Search the records below for the word "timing" and show every line where it occurs.

**PROVIDED DATA**.
•••••

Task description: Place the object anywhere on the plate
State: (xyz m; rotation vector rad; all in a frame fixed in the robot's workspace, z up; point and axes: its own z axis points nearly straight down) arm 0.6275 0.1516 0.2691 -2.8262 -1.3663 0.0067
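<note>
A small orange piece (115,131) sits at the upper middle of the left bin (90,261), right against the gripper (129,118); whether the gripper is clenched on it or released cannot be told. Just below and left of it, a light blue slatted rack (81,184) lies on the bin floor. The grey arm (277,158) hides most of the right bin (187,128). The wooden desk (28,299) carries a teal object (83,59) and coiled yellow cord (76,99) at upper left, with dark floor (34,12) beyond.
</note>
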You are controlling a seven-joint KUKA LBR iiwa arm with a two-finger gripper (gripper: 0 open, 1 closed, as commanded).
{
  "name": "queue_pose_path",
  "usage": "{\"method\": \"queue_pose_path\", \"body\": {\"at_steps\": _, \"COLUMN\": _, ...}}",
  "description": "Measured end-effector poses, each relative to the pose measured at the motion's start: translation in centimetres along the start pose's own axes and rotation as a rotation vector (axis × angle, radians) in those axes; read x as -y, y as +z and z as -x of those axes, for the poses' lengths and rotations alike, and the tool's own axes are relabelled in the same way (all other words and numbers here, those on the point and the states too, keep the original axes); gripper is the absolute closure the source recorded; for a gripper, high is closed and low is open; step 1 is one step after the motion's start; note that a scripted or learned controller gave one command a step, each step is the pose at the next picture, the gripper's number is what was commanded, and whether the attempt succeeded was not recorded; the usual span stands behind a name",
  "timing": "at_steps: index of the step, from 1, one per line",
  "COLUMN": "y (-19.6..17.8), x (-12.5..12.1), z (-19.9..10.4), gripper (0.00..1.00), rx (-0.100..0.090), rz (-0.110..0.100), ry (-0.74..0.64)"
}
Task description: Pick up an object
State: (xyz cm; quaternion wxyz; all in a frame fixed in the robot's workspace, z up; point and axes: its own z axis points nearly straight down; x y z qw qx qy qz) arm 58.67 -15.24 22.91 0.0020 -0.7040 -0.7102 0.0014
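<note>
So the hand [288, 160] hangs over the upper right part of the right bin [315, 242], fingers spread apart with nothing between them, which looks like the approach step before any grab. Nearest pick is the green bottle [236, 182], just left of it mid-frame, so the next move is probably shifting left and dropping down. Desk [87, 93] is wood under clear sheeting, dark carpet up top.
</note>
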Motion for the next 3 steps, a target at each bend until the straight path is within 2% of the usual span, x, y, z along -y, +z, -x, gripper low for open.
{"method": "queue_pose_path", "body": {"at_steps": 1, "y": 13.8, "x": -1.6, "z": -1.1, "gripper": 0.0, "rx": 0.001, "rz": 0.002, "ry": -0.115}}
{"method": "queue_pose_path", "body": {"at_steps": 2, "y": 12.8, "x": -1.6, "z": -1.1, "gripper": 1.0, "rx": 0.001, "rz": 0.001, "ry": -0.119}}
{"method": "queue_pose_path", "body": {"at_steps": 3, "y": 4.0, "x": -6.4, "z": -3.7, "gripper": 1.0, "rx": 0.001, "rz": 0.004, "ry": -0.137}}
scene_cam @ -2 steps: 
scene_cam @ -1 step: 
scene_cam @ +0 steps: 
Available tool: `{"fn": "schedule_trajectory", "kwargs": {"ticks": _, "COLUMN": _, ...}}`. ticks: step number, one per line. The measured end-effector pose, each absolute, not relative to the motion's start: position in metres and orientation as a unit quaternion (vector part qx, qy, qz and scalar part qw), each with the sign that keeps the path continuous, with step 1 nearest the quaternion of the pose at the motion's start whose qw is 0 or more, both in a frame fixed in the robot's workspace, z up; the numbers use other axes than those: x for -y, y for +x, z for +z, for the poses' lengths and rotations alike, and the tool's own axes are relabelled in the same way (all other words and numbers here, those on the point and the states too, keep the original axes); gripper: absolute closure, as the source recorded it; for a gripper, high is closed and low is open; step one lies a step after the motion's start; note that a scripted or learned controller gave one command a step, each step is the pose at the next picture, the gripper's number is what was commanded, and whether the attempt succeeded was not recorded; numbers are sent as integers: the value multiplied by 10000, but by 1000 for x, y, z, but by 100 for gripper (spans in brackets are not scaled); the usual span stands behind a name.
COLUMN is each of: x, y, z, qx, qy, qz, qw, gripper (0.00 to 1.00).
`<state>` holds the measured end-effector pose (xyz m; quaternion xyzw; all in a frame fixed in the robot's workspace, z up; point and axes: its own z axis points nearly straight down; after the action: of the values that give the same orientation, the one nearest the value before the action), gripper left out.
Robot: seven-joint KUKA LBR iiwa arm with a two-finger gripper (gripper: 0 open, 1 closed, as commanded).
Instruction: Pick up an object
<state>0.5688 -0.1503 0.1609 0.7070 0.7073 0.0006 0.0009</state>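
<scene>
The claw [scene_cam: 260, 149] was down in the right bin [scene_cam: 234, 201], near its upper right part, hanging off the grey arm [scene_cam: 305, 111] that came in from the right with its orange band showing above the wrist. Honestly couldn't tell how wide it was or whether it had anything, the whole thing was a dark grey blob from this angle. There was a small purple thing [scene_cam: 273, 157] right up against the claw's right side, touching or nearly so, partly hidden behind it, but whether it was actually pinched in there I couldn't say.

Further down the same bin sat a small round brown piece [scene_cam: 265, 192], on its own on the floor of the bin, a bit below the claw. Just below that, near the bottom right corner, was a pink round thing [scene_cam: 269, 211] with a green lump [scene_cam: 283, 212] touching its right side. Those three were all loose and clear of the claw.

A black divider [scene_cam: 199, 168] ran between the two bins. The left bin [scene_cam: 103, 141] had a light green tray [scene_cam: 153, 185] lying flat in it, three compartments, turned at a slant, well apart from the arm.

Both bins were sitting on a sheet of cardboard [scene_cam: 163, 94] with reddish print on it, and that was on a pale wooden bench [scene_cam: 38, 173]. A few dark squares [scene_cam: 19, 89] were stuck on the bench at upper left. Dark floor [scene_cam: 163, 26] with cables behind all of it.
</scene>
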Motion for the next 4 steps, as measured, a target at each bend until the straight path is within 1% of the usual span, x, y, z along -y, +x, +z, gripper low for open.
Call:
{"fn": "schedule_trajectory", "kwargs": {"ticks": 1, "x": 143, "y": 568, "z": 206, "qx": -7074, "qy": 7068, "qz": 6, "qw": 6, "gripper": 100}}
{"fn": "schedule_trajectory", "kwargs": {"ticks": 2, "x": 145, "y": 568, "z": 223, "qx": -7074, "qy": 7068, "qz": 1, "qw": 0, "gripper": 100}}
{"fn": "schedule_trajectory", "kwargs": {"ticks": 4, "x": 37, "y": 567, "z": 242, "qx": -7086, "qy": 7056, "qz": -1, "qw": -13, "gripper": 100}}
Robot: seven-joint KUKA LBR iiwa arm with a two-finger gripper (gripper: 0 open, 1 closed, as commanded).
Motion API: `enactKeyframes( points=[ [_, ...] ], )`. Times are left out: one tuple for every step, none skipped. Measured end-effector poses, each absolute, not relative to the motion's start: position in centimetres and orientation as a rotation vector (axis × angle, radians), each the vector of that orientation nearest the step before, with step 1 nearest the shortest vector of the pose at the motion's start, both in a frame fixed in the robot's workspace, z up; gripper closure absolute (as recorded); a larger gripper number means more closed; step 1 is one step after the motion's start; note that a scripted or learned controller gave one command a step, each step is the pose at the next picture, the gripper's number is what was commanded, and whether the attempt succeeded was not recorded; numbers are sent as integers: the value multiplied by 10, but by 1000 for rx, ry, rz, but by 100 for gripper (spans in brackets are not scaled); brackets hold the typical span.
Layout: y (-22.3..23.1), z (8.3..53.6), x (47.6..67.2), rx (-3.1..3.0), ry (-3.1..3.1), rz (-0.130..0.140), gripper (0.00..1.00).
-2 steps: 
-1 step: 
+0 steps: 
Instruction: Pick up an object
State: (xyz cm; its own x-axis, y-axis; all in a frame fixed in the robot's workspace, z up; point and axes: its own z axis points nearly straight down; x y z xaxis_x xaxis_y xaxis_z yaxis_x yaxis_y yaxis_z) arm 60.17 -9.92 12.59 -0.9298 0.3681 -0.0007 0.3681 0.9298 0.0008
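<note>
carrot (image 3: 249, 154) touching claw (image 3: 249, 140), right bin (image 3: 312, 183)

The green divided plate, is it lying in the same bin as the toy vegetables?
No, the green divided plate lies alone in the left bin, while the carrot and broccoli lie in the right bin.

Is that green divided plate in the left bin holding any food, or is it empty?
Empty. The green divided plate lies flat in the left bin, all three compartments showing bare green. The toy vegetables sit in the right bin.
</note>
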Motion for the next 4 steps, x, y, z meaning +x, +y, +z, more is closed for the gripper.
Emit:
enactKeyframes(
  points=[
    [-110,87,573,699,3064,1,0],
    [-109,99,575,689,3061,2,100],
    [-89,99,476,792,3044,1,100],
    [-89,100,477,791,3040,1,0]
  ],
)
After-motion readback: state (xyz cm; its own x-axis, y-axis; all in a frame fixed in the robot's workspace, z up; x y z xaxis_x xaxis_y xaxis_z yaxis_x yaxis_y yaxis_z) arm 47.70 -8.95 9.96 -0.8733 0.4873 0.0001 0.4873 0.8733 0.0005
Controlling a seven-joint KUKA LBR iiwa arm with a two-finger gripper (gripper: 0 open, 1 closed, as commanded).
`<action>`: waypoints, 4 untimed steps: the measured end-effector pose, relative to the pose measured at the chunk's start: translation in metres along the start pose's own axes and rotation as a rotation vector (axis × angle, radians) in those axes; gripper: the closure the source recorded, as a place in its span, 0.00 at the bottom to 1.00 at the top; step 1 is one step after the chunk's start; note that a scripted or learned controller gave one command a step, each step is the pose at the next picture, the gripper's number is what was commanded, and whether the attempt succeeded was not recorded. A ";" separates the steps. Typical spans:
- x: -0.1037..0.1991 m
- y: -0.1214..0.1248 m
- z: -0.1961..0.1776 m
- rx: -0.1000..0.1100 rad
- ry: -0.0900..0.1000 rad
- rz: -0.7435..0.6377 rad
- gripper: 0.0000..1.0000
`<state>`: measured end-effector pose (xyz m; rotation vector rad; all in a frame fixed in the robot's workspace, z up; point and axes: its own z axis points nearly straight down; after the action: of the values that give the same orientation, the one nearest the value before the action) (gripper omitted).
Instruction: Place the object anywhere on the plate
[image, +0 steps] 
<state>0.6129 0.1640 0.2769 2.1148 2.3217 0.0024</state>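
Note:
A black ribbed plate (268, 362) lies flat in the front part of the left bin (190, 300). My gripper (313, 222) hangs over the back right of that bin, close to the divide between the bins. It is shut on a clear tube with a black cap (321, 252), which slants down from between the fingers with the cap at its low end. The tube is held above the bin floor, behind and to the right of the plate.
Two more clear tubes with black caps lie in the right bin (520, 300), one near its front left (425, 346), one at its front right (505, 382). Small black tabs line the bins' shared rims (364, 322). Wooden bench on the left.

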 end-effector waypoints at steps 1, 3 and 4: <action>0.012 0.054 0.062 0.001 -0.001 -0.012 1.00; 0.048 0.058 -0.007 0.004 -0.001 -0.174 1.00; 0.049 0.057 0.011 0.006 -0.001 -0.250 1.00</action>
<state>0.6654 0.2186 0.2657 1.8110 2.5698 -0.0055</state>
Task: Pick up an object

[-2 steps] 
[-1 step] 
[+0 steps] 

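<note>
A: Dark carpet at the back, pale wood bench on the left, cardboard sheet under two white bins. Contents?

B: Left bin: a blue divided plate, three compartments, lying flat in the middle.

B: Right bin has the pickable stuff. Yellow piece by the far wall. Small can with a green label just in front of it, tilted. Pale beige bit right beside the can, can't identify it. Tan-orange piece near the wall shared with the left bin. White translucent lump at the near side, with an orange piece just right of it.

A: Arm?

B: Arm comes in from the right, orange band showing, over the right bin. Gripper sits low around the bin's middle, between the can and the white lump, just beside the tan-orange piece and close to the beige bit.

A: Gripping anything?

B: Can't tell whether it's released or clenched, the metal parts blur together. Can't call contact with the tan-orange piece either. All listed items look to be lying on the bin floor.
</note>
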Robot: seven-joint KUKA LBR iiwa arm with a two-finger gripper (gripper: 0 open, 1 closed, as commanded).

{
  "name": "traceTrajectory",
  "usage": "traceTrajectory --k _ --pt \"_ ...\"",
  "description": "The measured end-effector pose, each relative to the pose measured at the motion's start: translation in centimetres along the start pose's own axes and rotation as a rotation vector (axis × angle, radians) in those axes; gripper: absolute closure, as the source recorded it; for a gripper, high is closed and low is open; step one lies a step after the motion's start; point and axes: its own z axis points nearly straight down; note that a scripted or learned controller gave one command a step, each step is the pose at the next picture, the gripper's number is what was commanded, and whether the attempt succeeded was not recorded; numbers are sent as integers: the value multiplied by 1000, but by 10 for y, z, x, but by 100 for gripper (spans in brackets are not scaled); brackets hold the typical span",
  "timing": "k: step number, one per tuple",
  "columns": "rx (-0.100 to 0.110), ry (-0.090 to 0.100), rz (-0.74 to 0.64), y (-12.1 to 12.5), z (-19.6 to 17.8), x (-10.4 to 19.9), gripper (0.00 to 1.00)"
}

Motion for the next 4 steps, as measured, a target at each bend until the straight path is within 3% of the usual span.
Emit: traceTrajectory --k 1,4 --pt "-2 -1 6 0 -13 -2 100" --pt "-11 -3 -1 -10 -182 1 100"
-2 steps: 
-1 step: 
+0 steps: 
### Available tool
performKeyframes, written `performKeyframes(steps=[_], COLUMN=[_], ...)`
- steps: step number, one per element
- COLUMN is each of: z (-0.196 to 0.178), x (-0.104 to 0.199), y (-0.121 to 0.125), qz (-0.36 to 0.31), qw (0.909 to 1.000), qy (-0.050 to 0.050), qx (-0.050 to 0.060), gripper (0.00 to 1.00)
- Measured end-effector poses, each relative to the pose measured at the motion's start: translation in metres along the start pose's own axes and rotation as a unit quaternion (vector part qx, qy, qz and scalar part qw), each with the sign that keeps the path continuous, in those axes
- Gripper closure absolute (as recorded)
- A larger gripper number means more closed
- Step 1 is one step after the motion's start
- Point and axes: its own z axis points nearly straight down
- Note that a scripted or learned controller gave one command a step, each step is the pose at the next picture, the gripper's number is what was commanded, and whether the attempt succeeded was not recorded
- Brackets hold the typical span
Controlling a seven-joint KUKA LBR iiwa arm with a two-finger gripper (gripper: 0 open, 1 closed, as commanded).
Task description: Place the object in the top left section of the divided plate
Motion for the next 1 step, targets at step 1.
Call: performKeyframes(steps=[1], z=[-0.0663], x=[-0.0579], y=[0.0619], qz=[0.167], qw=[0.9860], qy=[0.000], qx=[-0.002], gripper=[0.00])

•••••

**YOUR SOLUTION**.
  "timing": "at_steps: index of the step, from 1, one per line",
  "timing": "k: step number, one per tuple",

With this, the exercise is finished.